● **Exercise goal**
Print the listing exactly as it stands. Skip every picture.

● **Provided material**

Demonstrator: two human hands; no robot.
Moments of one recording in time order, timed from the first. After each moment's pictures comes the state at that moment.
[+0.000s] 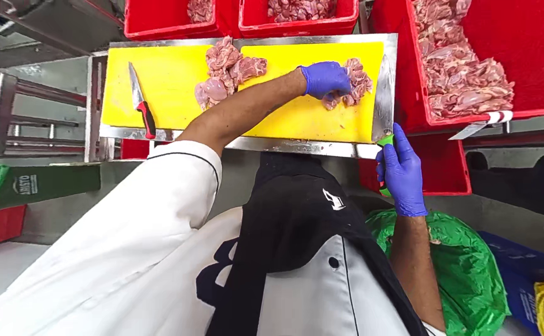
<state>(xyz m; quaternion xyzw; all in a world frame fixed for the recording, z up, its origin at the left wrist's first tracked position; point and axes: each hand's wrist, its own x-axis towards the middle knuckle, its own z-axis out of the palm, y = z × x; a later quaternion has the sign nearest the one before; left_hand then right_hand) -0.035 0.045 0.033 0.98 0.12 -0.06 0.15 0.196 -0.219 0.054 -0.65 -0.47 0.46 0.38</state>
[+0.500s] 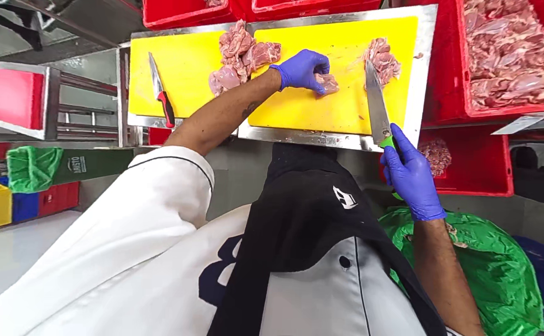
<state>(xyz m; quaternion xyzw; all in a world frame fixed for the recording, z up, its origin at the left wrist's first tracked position) -0.125 0.024 0.034 0.85 0.40 -0.01 0.35 0.189 -0.225 0.039 -0.64 -0.53 0.49 0.27</state>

● **Expected answer**
Demonstrator: two human hands; no robot.
Moments of one recording in time order, timed from the first. After each moment's pictures comes the state at that moment.
[+0.000s] 
<state>(xyz m; quaternion xyzw; all in a world frame fixed for the recording, z up, its origin at the left wrist's first tracked position; point and axes: each hand's wrist, its own x-axis towards the middle knuckle, its own z-axis out of the palm, y = z × x; a later quaternion has the sign nearest the one before; left_hand then right_hand) -0.035 0.045 0.033 0.98 0.12 -0.06 0.15 0.196 -0.219 0.054 -0.65 -0.47 0.46 0.38</state>
[+0.500s] 
<state>(xyz m; quaternion xyzw; all in a world frame fixed for the recording, z up, its origin at the left wrist's first tracked position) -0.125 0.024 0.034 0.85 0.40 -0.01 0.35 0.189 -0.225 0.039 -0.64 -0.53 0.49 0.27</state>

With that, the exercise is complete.